Question
Cape Breton Log Homes (CBLH) is a company that produces log cabins as vacation homes. Operations began in 1987 when the MacDonald family (Natalie, Lionel,
Cape Breton Log Homes (CBLH) is a company that produces log cabins as vacation homes. Operations began in 1987 when the MacDonald family (Natalie, Lionel, William, and Paulette) began constructing vacation homes. Consumers have come to appreciate that the warmth of log homes and the insulation (or R-value) of well-constructed log homes is significantly higher than that of conventional frame homes. CBLH has developed an exceptional reputation for quality craftmanship and classic styling.
CBLH is organized into three autonomous divisions: Logging, Milling, and Assembly which are managed by Natalie, Lionel and William respectively. The process begins in the Logging Division where the logs are cut from the company’s wood lots. The Milling Division selects certain logs from Logging and debarks them in its processing plant. It also soaks each log in a preservative solution, cuts them to specified lengths, and mills standardized notches on the corner of each log. As the Assembly Division constructs new homes, they buy logs from the Milling Division.
The three divisions are treated as profit centers for the purposes of accounting and performance evaluation. See Exhibit 1 for the most recent year’s segmented profit statement. Managerial bonuses to divisional managers are based on the reported profit figure for the division. While each manager deals with several other outside suppliers and customers, most of the log supply used in any CBLH home is sourced and milled within the organization. The transfer prices that govern the transfer of logs between the divisions is therefore the subject of much controversy and many heated debates.
The President of CBLH, Paulette MacDonald, is wondering how the transfer prices should be set. The current policy throughout the organization, is to let the managers negotiate freely between themselves. This has led to some friction amongst the family members and Paulette is displeased. She has read about other forms of transfer pricing and wonders if CBLH should change their approach.
The most current dispute is between Lionel in the Milling Division and William in the Assembly Division. The Assembly Division is currently operating at about 80% of its capacity of 100,000 logs per year and William wants Lionel’s Milling Division to produce a new version of the standard notched log that will allow Assembly to offer a new line of homes. These homes would take less time to construct and could be sold at lower than present prices, allowing William to operate at capacity.
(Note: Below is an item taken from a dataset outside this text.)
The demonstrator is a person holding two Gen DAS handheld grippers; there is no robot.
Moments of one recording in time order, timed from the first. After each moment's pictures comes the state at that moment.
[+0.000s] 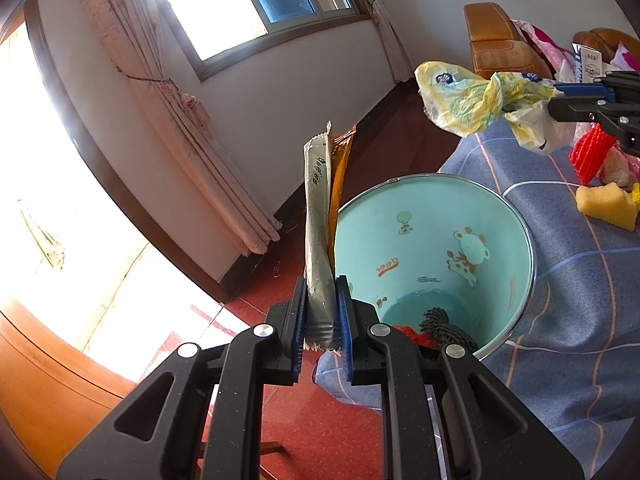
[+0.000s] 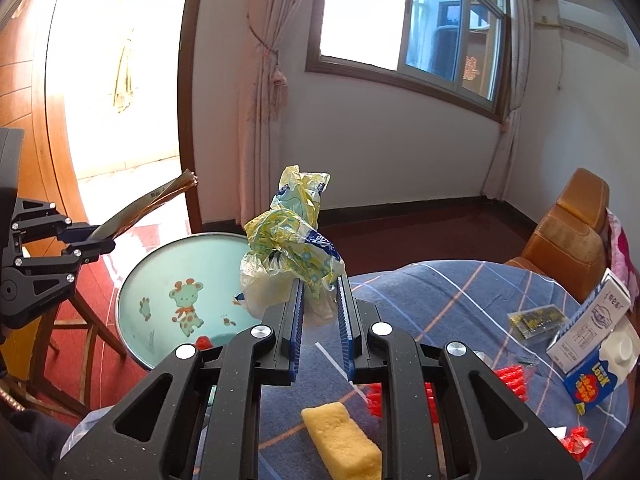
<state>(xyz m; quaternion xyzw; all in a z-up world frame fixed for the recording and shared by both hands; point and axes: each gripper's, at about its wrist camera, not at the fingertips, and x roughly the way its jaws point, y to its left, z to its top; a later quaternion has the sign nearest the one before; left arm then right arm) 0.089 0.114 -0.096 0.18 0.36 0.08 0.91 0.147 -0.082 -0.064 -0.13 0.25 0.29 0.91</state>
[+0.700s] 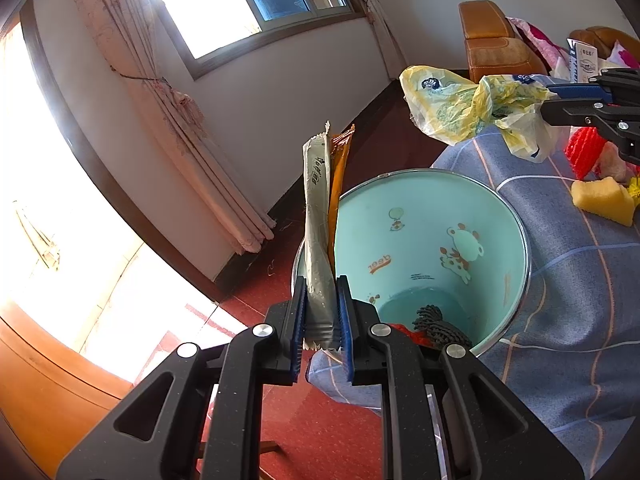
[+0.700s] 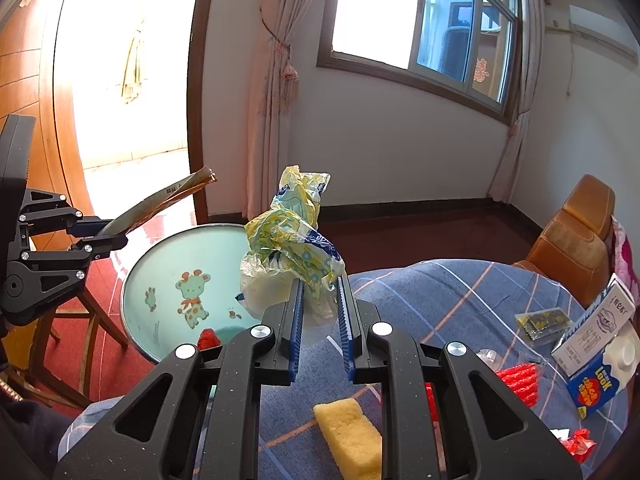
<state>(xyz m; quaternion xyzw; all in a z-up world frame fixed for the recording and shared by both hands) 0.091 0.117 -0.099 0.18 0.36 0.07 0.91 0.142 -0.073 -0.067 -0.15 0.25 0.30 0.91</state>
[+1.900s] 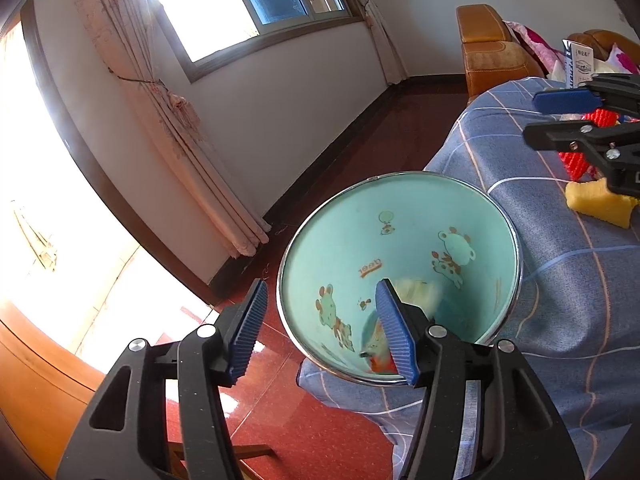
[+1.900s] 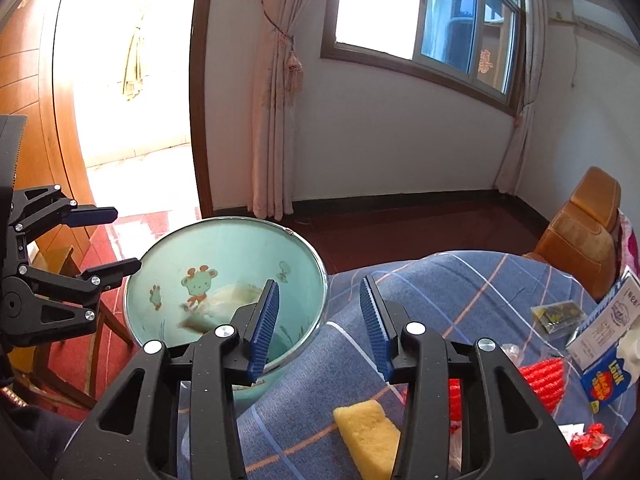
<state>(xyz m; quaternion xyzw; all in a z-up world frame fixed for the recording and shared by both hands) 0.092 0.109 -0.108 0.17 0.35 0.07 0.92 0.144 -0.065 -0.075 -0.14 0.26 0.30 0.91</state>
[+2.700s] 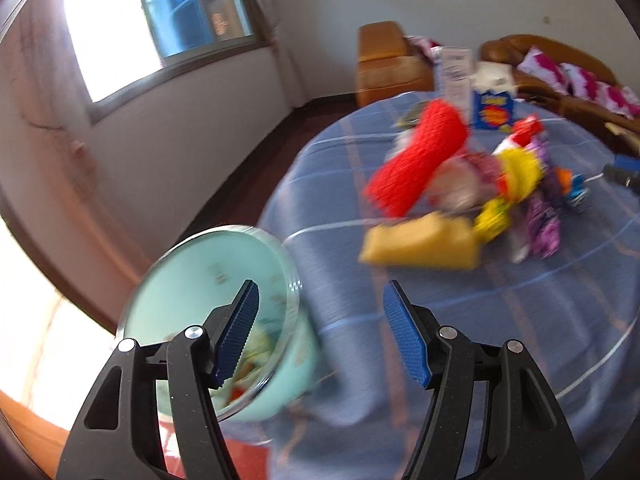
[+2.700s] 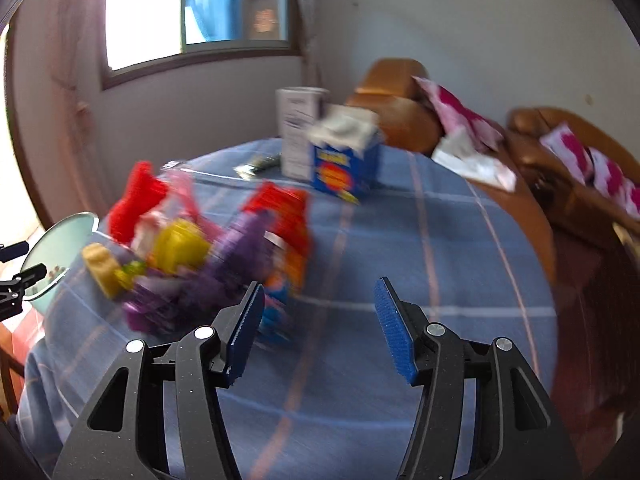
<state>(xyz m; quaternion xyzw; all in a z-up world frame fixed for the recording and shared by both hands) 0.089 -0.031 -0.111 0.16 0.34 -0.11 0.92 0.037 -0.349 -0.115 0.03 0.32 -0.03 0.95</state>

William states that the most his division can pay for the new style of notched log is $32.30. This figure is justified by William as follows:
Maximum price people would be willing to pay for a cabin $84,000
Number of logs in this new style of home 1,000
Maximum selling price per log: $84,000/1,000 = $84.00
His analysis of the cost to assemble a log home on a per log basis:
Maximum selling price/log $84.00
Direct labour $29.90
Variable overhead 4.40
Fixed overhead 7.28
Other Materials (except logs) 1.13
42.71
Profit allowance 8.99
Total 51.70
Maximum price per log $32.30
Lionel, the Milling Division Manager, refuses to sell William the new notched log for $32.30. The Milling Division is presently running at 90% of capacity (80,000 logs to William and another 100,000 logs to other customers). He can currently get $42 per log from his outside other customers. According to Lionel, “Being the youngest in the family, I always had to do what my older brothers and sisters told me to do. Now it’s gone too far. I have my own family to think about now. When it comes time to split up the company bonuses at the end of the year, I don’t want my divisional profit to be lower and my bonus to be small just because William has the idea that he wants to sell a different type of log home. My direct labour and materials would be the same for the new ones as the regular model. Including what I have to pay Natalie for the logs, it works out to $20.10 per log. My variable overhead is an additional $5.00 per log and the fixed overhead gets applied at $10.00 per log. I can’t produce logs at a full cost of $35.10 and sell them to William for $32.30. I’d be losing money on every log. It will lower my annual bonus, which is already based on the lowest segment margin of the three divisions.”
Required:
Assume the role of an outside consultant hired by CBLH. Write a report to Paulette MacDonald providing recommendations to improve CBLH’s performance management system. Be sure to include as part of your report: (i) a full analysis of how overall company profits will be affected by the expansion into the new line of cabins, and (ii) an analysis and recommendation for Paulette to help her decide whether to intervene in this or other disputes regarding transfer prices. Be sure to discuss the advantages and disadvantages of different options for the transfer pricing policy and how it would likely affect divisional profits and decision making, as well as overall company profits.